将来の超高精度タイミングを利用した静止衛星リンクの基礎を築く(NIST Lays Groundwork for Future Ultra-Precise Timing Links to Geosynchronous Satellites)

2023-06-21 米国国立標準技術研究所(NIST)

＜関連情報＞

• https://www.nist.gov/news-events/news/2023/06/nist-lays-groundwork-future-ultra-precise-timing-links-geosynchronous
• https://www.nature.com/articles/s41586-023-06032-5
• https://www.nature.com/articles/s41586-022-05225-8

将来の静止衛星リンクのための量子限界光時間転送 Quantum-limited optical time transfer for future geosynchronous links

Emily D. Caldwell,Jean-Daniel Deschenes,Jennifer Ellis,William C. Swann,Benjamin K. Stuhl,Hugo Bergeron,Nathan R. Newbury & Laura C. Sinclair
Nature  Published:21 June 2023
DOI:https://doi.org/10.1038/s41586-023-06032-5

Abstract

The combination of optical time transfer and optical clocks opens up the possibility of large-scale free-space networks that connect both ground-based optical clocks and future space-based optical clocks. Such networks promise better tests of general relativity^1,2,3, dark-matter searches⁴ and gravitational-wave detection⁵. The ability to connect optical clocks to a distant satellite could enable space-based very long baseline interferometry^6,7, advanced satellite navigation⁸, clock-based geodesy^2,9,10 and thousandfold improvements in intercontinental time dissemination^11,12. Thus far, only optical clocks have pushed towards quantum-limited performance¹³. By contrast, optical time transfer has not operated at the analogous quantum limit set by the number of received photons. Here we demonstrate time transfer with near quantum-limited acquisition and timing at 10,000 times lower received power than previous approaches^{14,15,16,17,18,19,20,21,22,23,24}. Over 300 km between mountaintops in Hawaii with launched powers as low as 40 µW, distant sites are synchronized to 320 attoseconds. This nearly quantum-limited operation is critical for long-distance free-space links in which photons are few and amplification costly: at 4.0 mW transmit power, this approach can support 102 dB link loss, more than sufficient for future time transfer to geosynchronous orbits.

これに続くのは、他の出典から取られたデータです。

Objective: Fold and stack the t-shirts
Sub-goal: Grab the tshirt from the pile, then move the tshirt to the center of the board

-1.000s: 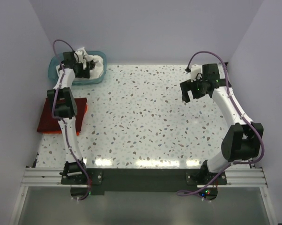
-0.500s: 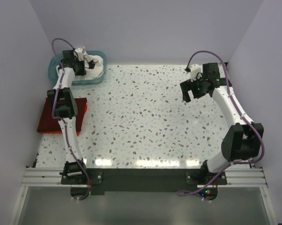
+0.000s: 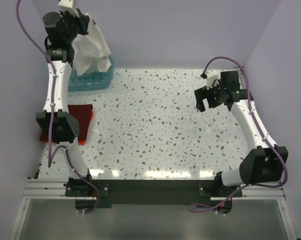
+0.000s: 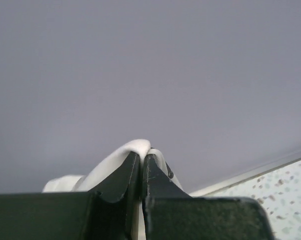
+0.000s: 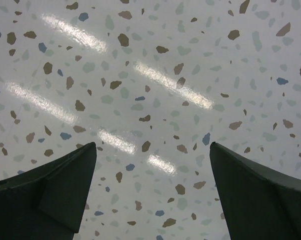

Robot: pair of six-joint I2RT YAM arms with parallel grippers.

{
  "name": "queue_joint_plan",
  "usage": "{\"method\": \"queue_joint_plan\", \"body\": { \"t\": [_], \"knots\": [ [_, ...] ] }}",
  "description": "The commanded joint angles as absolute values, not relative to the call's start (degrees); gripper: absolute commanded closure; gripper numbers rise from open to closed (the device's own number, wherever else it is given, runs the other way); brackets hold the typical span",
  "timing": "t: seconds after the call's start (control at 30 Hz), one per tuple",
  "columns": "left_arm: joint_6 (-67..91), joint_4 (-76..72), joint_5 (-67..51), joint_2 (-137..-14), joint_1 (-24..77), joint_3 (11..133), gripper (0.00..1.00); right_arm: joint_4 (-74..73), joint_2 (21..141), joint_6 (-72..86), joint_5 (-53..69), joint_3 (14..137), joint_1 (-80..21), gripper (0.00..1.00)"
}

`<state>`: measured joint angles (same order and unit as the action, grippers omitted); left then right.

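My left gripper is raised high at the back left, shut on the cream-white t-shirt, which hangs down from it into the teal tub. In the left wrist view the closed fingers pinch a fold of the white cloth against the grey wall. The dark red folded t-shirt lies at the left edge of the table, partly under the left arm, with a thin orange shirt edge along its right side. My right gripper is open and empty above the right of the table; its wrist view shows only bare terrazzo between the fingers.
The translucent teal tub stands at the back left corner. Grey walls close in the back and both sides. The speckled table top spreads between the two arms.
My left gripper has risen from inside the tub to high above it, lifting the cream-white t-shirt up with it. The right arm has shifted slightly.
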<state>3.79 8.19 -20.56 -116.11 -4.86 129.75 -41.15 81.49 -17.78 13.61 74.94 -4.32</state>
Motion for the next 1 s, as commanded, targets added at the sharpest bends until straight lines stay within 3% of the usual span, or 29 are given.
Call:
{"method": "queue_joint_plan", "body": {
  "t": [0.0, 0.3, 0.43, 0.53, 0.57, 0.73, 0.9, 0.97],
  "knots": [
    [8.2, -3.2, -26.0, -111.8, 1.3, 132.4, 1.0, -38.9, 78.1, -15.2, 14.0, 74.2, -4.1, 0.01],
    [17.6, -10.2, -33.2, -106.7, 14.3, 134.0, 1.0, -39.3, 75.0, -12.1, 13.2, 73.1, -2.6, 0.01],
    [21.5, -9.4, -36.5, -100.7, 13.2, 122.6, 1.0, -40.6, 73.5, -12.4, 14.1, 73.2, -1.3, 0.01],
    [21.9, -12.3, -43.1, -91.7, 9.2, 102.7, 0.38, -41.5, 71.1, -13.5, 14.9, 72.3, -0.6, 0.01],
    [21.4, -10.5, -43.3, -89.8, 6.1, 98.6, 0.0, -42.1, 70.3, -14.5, 15.0, 71.6, -0.5, 0.01],
    [13.3, 2.7, -41.7, -83.1, -5.5, 77.6, 0.0, -45.1, 65.9, -18.8, 16.7, 68.5, -0.4, 0.01],
    [-4.1, 16.2, -43.2, -85.5, -0.5, 76.5, 0.0, -49.5, 66.4, -23.3, 14.2, 65.8, -0.4, 0.01],
    [-12.7, 25.6, -42.9, -87.6, 5.7, 78.0, 0.04, -51.7, 69.4, -24.5, 11.7, 66.2, -0.4, 0.01]
  ]
}}
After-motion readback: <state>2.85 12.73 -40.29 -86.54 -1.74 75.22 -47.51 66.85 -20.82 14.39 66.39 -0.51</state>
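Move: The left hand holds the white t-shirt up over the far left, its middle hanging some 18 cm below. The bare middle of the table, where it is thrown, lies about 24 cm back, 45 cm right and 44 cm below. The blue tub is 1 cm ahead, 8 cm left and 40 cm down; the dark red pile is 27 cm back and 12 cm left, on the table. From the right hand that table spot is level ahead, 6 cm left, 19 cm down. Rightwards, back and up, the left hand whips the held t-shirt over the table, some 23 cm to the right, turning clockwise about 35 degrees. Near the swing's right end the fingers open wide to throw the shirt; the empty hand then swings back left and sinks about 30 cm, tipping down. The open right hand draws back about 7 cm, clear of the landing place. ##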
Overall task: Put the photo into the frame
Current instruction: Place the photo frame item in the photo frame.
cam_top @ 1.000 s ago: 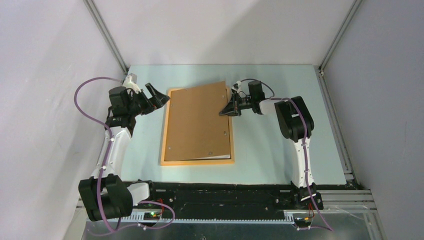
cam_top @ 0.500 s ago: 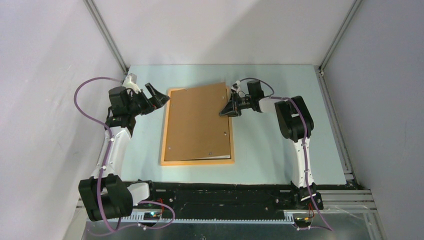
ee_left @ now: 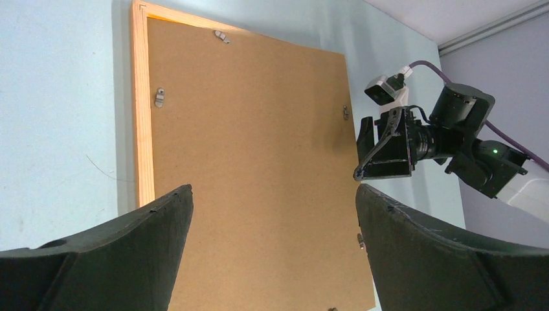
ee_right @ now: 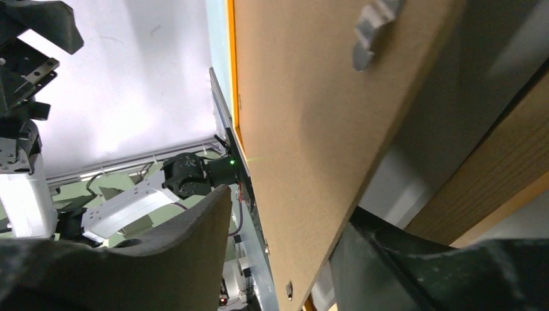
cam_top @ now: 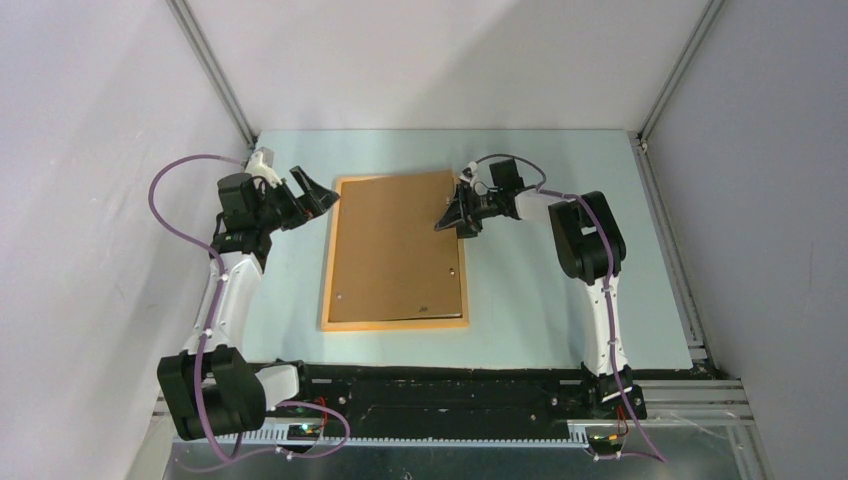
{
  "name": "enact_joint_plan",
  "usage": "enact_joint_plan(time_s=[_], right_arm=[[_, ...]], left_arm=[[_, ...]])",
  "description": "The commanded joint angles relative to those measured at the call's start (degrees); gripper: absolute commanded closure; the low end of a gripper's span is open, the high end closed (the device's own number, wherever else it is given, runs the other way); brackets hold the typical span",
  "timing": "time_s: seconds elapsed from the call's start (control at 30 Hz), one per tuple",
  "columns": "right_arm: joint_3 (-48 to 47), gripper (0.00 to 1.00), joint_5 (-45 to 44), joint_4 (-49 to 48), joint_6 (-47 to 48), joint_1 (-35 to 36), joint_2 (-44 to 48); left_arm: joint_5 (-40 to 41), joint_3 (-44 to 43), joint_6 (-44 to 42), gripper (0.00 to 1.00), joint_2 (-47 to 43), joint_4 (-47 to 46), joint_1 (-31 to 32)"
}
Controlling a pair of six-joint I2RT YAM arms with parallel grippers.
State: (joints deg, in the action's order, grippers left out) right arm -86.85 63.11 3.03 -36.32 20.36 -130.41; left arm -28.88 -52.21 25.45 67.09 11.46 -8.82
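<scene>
The light-orange frame lies face down mid-table, and the brown backing board lies in it. The photo is hidden under the board; only a white strip shows beneath the board's raised edge in the right wrist view. My right gripper is at the board's right edge near the far corner. It is open: the board passes between its fingers, one finger below it and the other standing off. My left gripper hovers wide open beside the frame's far left corner, holding nothing.
Small metal turn clips sit along the board's edges. Grey enclosure walls close in the table on three sides, with an aluminium post at each back corner. The black arm-base rail runs along the near edge.
My right gripper has opened from shut. The board, skewed with its far right corner raised, has dropped square into the frame. The left arm has not moved.
</scene>
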Motion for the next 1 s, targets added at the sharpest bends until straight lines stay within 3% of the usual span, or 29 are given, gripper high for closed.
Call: enact_joint_plan(time_s=[0.0,0.2,0.53,0.97], right_arm=[[-3.6,0.40,-1.6,5.3,5.3,0.7,1.3],[-6.3,0.29,-6.9,15.1,11.0,1.0,2.5],[-10.4,0.16,-11.8,23.7,17.1,1.5,3.2],[-15.2,0.12,-18.1,33.3,22.8,2.7,3.3]], left_arm=[[-1.1,-0.7,-0.1,0.00,-0.2,-0.8,-0.7],[-1.4,-0.8,0.3,0.00,0.0,-0.8,-0.8],[-1.5,-0.9,0.5,0.00,0.1,-0.8,-0.7],[-1.5,-0.7,0.7,0.00,-0.2,-0.8,-0.7]])
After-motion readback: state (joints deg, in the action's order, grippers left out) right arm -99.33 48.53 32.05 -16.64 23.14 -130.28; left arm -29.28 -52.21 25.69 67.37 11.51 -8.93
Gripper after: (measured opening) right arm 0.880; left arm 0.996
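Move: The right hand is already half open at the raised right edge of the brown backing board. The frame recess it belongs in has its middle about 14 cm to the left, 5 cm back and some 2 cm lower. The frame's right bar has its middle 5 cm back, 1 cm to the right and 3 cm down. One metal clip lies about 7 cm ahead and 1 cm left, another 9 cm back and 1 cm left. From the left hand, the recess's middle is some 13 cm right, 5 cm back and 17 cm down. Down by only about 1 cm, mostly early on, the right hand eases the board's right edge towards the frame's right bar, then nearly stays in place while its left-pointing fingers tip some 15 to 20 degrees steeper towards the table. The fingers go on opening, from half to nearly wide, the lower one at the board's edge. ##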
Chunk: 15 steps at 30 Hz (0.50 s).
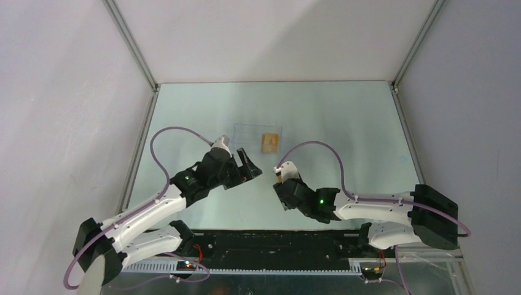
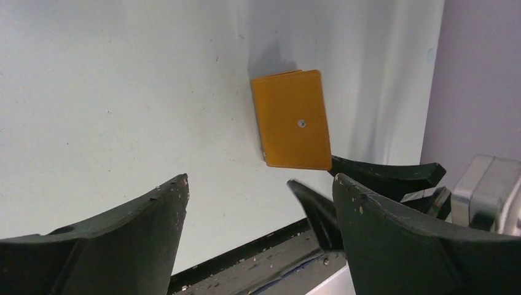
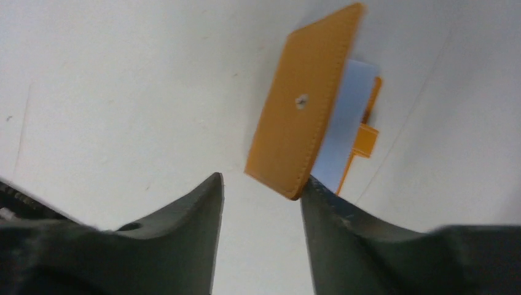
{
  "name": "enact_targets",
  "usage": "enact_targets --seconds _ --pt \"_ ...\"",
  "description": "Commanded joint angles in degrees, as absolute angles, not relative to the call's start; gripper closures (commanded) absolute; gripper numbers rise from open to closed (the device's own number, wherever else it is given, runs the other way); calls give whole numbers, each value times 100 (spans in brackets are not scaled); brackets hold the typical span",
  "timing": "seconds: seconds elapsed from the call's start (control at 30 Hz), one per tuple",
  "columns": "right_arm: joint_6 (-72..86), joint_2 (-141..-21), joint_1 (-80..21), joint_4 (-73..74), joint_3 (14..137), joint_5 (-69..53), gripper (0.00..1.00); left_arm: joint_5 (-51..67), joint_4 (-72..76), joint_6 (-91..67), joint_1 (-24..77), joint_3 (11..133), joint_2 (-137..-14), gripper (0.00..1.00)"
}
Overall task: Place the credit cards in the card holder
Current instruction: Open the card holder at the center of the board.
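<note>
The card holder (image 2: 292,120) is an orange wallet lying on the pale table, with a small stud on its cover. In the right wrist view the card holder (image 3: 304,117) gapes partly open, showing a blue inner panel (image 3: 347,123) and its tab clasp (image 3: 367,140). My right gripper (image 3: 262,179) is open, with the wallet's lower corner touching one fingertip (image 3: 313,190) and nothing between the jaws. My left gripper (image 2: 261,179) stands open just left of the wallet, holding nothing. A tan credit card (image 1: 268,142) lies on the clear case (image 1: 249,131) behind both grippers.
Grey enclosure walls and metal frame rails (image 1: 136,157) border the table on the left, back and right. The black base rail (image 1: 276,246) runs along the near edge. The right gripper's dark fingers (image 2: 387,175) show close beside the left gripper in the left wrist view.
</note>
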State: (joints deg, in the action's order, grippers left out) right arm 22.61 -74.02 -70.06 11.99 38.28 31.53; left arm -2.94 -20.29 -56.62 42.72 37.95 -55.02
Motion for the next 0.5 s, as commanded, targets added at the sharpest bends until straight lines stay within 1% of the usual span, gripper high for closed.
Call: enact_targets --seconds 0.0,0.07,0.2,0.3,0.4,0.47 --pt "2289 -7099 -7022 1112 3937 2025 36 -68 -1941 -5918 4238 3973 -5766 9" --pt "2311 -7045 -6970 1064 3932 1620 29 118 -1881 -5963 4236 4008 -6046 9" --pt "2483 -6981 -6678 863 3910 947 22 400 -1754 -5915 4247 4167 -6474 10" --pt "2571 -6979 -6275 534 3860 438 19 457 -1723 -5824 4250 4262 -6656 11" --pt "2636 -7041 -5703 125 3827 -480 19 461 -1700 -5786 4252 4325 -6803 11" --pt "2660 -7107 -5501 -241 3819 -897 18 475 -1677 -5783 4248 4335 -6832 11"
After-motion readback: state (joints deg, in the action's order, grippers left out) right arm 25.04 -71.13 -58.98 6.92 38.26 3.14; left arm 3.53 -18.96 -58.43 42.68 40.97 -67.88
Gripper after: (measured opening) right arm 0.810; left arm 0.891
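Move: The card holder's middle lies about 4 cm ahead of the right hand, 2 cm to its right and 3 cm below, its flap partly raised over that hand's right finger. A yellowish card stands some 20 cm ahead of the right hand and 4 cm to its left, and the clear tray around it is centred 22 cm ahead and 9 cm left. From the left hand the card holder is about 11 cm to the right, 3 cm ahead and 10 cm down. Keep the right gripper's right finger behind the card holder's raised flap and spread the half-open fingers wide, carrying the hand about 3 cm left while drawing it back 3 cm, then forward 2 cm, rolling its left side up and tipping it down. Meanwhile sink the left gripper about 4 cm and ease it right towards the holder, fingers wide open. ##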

時間プログラマブル周波数コムと量子限定測距におけるその利用 The time-programmable frequency comb and its use in quantum-limited ranging

Emily D. Caldwell,Laura C. Sinclair,Nathan R. Newbury & Jean-Daniel Deschenes
Nature  Published:05 October 2022
DOI:https://doi.org/10.1038/s41586-022-05225-8

Abstract

Two decades after its invention, the classic self-referenced frequency comb laser is an unrivalled ruler for frequency, time and distance metrology owing to the rigid spacing of its optical output^1,2. As a consequence, it is now used in numerous sensing applications that require a combination of high bandwidth and high precision^3,4,5. Many of these applications, however, are limited by the trade-offs inherent in the rigidity of the comb output and operate far from quantum-limited sensitivity. Here we demonstrate an agile programmable frequency comb where the pulse time and phase are digitally controlled with ±2-attosecond accuracy. This agility enables quantum-limited sensitivity in sensing applications as the programmable comb can be configured to coherently track weak returning pulse trains at the shot-noise limit. To highlight its capabilities, we use this programmable comb in a ranging system, reducing the required power to reach a given precision by about 5,000-fold compared with a conventional dual-comb system. This enables ranging at a mean photon per pulse number of 1/77 while retaining the full accuracy and precision of a rigid frequency comb. Beyond ranging and imaging^{6,7,8,9,10,11,12}, applications in time and frequency metrology^{1,2,5,13,14,15,16,17,18,19,20,21,22,23}, comb-based spectroscopy^{24,25,26,27,28,29,30,31,32}, pump–probe experiments³³ and compressive sensing^34,35 should benefit from coherent control of the comb-pulse time and phase.